Central Electricity Authority
- Headquarters: Sewa Bhawan Sector-1, Rama Krishna Puram, New Delhi, India
- Owner: Ministry of Power (India)
- Website: cea.nic.in

= Central Electricity Authority (India) =

Indian statutory organization

The Central Electricity Authority (CEA) is a statutory body under the Ministry of Power responsible for advising the Government of India on matters related to the generation, transmission, distribution, and planning of electricity. Established in 1951 under the Electricity (Supply) Act, 1948 and continued under the Electricity Act, 2003, the CEA plays a key role in formulating policies, setting technical and safety standards, monitoring the development of the power sector in the country, and promoting the integrated operation of the national power grid to ensure reliable and sustainable electricity supply across India.

Officers from the Central Power Engineering Services Cadre, recruited through Engineering Services Examination conducted by the Union Public Service Commission, are posted to the Central Electricity Authority.

==Responsibilities==
Under the Electricity Act 2003, the Central Electricity Authority is responsible for advising the Government of India on matters related to the electricity sector and ensuring the coordinated development of the country's power system. Its key responsibilities include formulating plans for the development of electricity generation, transmission, and distribution; monitoring the performance of the power sector; and promoting the integrated operation of the national electricity grid.

The Authority develops and enforces technical standards for electrical infrastructure, grid connectivity, and safety measures to ensure the reliable and secure operation of the power system. It also collects, analyses, and publishes data and statistics relating to electricity generation, consumption, demand, and capacity addition.

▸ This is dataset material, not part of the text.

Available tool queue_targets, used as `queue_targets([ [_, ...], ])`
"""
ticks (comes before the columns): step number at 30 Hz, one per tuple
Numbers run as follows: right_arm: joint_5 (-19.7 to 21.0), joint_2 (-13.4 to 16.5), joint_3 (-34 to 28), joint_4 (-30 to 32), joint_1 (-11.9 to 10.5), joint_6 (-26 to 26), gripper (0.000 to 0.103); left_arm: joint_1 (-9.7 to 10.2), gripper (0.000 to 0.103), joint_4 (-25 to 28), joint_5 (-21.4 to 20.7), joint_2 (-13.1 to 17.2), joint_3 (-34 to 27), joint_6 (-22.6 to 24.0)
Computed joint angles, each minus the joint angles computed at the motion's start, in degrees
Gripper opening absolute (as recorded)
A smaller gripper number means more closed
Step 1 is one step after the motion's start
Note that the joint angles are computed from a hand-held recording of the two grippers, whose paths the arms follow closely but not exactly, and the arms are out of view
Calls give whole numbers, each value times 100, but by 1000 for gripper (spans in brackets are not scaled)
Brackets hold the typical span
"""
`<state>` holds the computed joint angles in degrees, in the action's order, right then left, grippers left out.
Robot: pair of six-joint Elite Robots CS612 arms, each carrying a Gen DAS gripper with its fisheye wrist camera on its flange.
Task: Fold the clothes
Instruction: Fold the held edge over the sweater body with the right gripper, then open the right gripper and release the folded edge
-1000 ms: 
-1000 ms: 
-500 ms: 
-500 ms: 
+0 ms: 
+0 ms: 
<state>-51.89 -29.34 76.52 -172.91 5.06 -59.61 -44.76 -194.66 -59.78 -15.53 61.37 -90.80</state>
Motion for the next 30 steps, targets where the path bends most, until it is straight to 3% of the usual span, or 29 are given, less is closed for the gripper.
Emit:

In addition, the CEA conducts investigations and studies on power system planning, assesses future electricity demand, and evaluates proposals for new power projects. It advises central and state governments, regulatory bodies, and power utilities on technical and policy matters. The Authority also plays a significant role in promoting energy efficiency, renewable energy integration, power system reliability, and the adoption of modern technologies within the Indian power sector.